Hacker News new | ask | show | jobs
by YeGoblynQueenne 752 days ago
>> "If you can build a program which follows a set of rules, and the rules for that language can be differentiated, could you not code a simulation in that differentiable language and then identify the optimal policy using it's gradients?"

What's a "policy" here? In optimal control (and reinforcement learning) a policy is a function from a set of states to a set of actions, each action a transition between states. In a program synthesis context I guess that translates to a function from a set of _program_ states to a set of operations?

What is an "optimal" policy then? One that transitions between an initial state and a goal state in the least number of operations?

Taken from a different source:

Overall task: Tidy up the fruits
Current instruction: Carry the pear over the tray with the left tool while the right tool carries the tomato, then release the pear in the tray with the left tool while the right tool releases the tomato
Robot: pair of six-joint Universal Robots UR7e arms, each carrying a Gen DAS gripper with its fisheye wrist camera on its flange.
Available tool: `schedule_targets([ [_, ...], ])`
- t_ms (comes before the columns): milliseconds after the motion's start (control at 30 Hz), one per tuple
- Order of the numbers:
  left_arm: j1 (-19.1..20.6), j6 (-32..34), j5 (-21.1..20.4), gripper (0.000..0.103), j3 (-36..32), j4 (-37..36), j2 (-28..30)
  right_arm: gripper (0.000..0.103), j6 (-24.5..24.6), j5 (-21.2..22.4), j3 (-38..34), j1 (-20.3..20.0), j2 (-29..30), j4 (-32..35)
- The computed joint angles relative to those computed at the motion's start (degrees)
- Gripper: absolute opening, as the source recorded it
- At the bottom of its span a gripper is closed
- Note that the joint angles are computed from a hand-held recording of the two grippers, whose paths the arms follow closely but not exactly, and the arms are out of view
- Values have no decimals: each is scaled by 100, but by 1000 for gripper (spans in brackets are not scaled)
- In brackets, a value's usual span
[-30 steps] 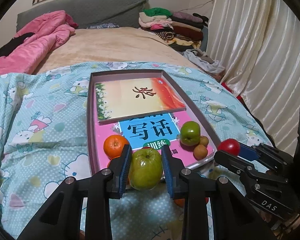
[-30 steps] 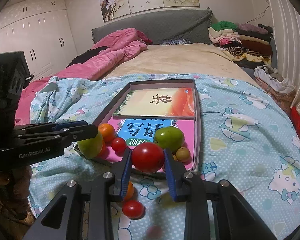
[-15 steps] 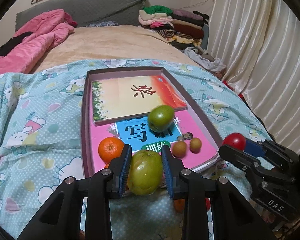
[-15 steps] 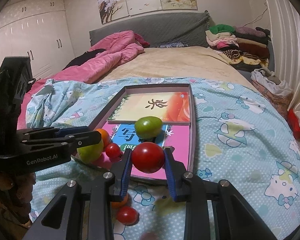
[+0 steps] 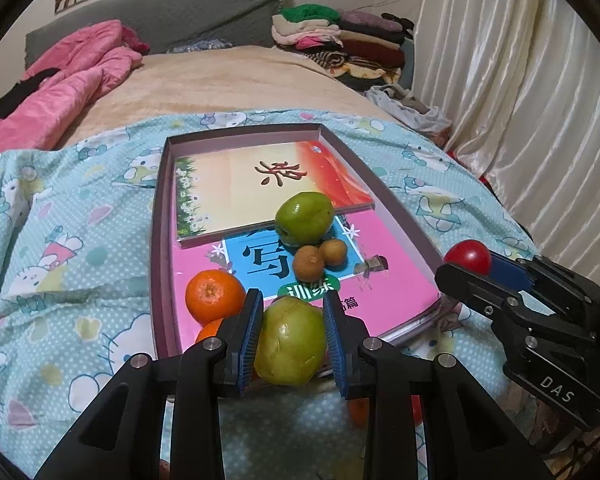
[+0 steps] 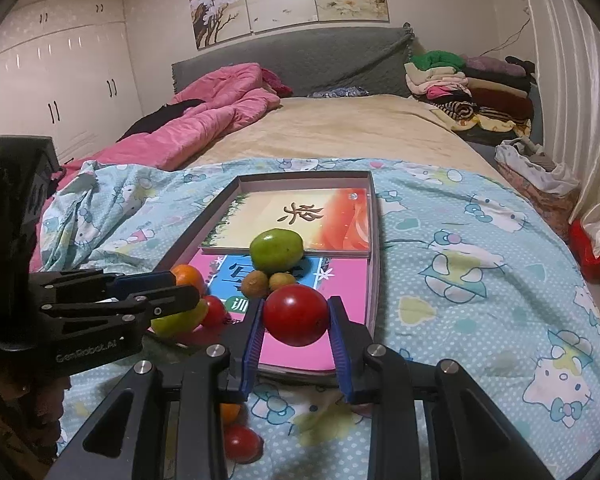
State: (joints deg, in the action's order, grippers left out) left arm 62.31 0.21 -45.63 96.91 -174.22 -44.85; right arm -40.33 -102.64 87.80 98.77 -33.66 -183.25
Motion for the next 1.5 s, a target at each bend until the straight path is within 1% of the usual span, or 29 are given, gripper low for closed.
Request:
schedule_targets([
  [300, -4, 22, 9, 32, -9, 20, 1, 32, -7, -95, -147, -14, 78, 99],
  [567, 27, -238, -39, 42, 42, 309, -78, 32, -69, -166, -234, -7, 145, 246],
  [900, -27, -276, 4, 43, 285, 269, -206, 32, -71, -186, -296, -12, 187, 422],
  [1100, -8, -208, -69, 43, 203, 282, -144, 32, -187, -219, -429, 10, 283, 493],
  [1400, -1, -48, -182, 44, 59, 297, -4, 32, -222, -241, -514, 12, 348, 724],
  [1500, 45, -165, -187, 44, -34, 545, 41, 32, -225, -312, -559, 13, 385, 779],
])
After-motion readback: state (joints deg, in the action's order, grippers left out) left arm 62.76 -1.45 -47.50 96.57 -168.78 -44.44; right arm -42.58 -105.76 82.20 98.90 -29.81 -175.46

With those assumptions in place, I don't think you want to do that with greadient descent: it will get stuck in local minima and fail in both optimality and generalisation.

Generalisation is easier to explain. Consider a program that has to traverse a graph. We can visualise it as solving a maze. Suppose we have two mazes, A and B, as below:

        A               B
  S □ □ ■ □ □ □   S □ □ ■ □ □ □ 
  ■ ■ □ ■ □ ■ □   ■ ■ □ ■ □ ■ □ 
  □ ■ □ ■ □ ■ □   □ ■ □ ■ □ ■ □ 
  □ ■ □ ■ ■ ■ □   □ ■ □ ■ ■ ■ □ 
  □ ■ □ ■ □ □ □   □ ■ □ ■ □ □ □ 
  □ ■ □ ■ □ ■ □   □ ■ □ ■ □ ■ □ 
  □ □ □ □ □ ■ E   E □ □ □ □ ■ □ 
Black squares are walls. Note that the two mazes are identical but the exit ("E") is in a different place. An optimal policy that solves maze A will fail on maze B and v.v. Meaning that for some classes of problem there is no policy that is optimal for the every instance in the class and finding an optimal solution requires computation. You can't just set some weights in a function and call it a day.

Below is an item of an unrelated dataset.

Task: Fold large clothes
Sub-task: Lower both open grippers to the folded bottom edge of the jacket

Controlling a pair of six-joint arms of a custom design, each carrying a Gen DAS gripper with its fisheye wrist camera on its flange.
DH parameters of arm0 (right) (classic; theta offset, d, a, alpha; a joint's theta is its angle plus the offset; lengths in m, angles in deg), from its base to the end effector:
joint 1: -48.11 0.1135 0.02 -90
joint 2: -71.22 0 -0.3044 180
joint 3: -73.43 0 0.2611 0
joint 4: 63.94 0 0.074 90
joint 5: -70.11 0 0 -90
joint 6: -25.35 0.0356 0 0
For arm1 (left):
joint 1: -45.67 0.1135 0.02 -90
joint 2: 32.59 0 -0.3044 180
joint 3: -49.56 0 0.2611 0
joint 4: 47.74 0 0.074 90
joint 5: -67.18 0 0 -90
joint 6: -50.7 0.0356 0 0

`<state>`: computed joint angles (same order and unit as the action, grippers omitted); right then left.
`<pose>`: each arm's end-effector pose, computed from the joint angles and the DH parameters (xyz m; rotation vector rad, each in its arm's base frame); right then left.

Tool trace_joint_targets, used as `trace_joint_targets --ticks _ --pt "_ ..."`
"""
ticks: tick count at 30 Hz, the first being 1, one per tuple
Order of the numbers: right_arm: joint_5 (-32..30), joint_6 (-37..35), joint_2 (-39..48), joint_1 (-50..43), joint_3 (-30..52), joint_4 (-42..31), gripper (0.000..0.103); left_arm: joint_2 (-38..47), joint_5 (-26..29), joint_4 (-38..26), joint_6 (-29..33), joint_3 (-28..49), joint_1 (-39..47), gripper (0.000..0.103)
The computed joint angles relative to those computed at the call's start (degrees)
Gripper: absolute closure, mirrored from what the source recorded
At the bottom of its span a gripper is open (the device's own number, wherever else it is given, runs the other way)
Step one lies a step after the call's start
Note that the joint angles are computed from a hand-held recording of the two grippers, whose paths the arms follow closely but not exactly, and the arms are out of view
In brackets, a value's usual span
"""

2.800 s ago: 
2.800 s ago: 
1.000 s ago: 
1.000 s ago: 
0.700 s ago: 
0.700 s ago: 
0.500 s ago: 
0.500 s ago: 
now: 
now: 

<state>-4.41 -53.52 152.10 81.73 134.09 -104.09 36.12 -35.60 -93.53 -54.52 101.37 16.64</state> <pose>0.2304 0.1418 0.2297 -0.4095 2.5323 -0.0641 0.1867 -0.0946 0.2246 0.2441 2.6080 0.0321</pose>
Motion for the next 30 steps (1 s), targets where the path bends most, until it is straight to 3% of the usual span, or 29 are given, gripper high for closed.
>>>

It's also easy to see what classes of problems are not amenable to this kind of solution: any decision problem that cannot be solved by a regular automaton (i.e. one that is no more than regular). Where there's branching structure that introduces ambiguity -think of two different parses for one string in a language- you need a context-free grammar or above.

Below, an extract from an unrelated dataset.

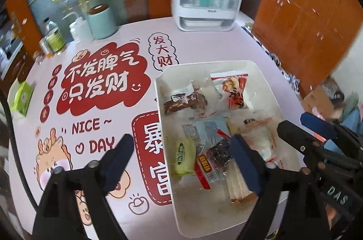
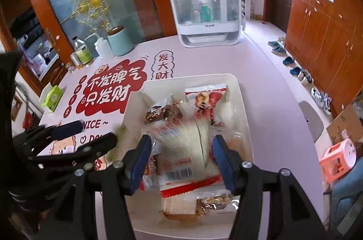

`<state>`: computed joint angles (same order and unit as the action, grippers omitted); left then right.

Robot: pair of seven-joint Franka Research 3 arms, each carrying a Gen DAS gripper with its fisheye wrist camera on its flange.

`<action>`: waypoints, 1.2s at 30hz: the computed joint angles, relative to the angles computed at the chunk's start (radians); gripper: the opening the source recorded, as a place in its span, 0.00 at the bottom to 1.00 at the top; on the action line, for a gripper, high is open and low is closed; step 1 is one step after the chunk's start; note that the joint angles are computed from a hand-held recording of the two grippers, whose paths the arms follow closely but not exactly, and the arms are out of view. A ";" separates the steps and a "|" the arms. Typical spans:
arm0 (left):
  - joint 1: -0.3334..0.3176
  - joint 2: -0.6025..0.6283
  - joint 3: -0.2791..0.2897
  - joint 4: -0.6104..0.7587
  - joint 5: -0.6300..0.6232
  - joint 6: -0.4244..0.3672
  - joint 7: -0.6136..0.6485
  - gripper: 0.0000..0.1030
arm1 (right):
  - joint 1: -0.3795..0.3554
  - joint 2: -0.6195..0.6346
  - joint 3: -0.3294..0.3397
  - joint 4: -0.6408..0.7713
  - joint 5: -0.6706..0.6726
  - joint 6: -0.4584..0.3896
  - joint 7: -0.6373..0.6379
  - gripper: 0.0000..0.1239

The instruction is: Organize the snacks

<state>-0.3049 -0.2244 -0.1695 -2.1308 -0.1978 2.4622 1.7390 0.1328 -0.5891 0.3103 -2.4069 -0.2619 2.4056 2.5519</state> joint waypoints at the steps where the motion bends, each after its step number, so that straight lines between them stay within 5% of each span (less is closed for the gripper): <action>1: 0.000 -0.006 0.004 -0.005 -0.011 -0.004 -0.003 0.87 | 0.005 -0.003 -0.009 -0.004 0.007 0.003 -0.009 0.49; 21: 0.041 -0.252 0.042 -0.218 0.175 -0.039 -0.180 0.87 | 0.076 0.006 0.008 -0.039 0.106 0.041 -0.068 0.53; 36: 0.058 -0.373 0.098 -0.250 0.166 -0.090 -0.142 0.89 | 0.137 0.034 0.054 0.054 0.072 0.000 0.012 0.53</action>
<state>-0.2465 -0.5970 -0.0714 -2.3807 -0.0313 2.3721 1.5967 0.2697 -0.5552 0.3645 -2.3527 -0.1899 2.4058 2.5638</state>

That's a problem in Reinforcement Learning where "agents" (i.e. policies) can solve any instance of complex environment classes perfectly, but fail when tested in a different instance [1].

You'll get the same problem with program synthesis.

___________

[1] This paper:

Why Generalization in RL is Difficult: Epistemic POMDPs and Implicit Partial Observability

https://arxiv.org/abs/2107.06277

makes the point with what felt like a very convoluted example about a robotic zoo keeper looking for the otter habitat in a new zoo etc. I think it's much more obvious what's going on when we study the problem in a grid like a maze: there are ambiguities and a solution cannot be left to a policy that acts like a regular automaton.

1 comments

Thank for taking the time to explain such a worked out example. I was indeed picturing something a long the lines of "If you could write a program equivalent to a game where you solve a maze, could you produce a maze-solver program if the game were made in this runtime.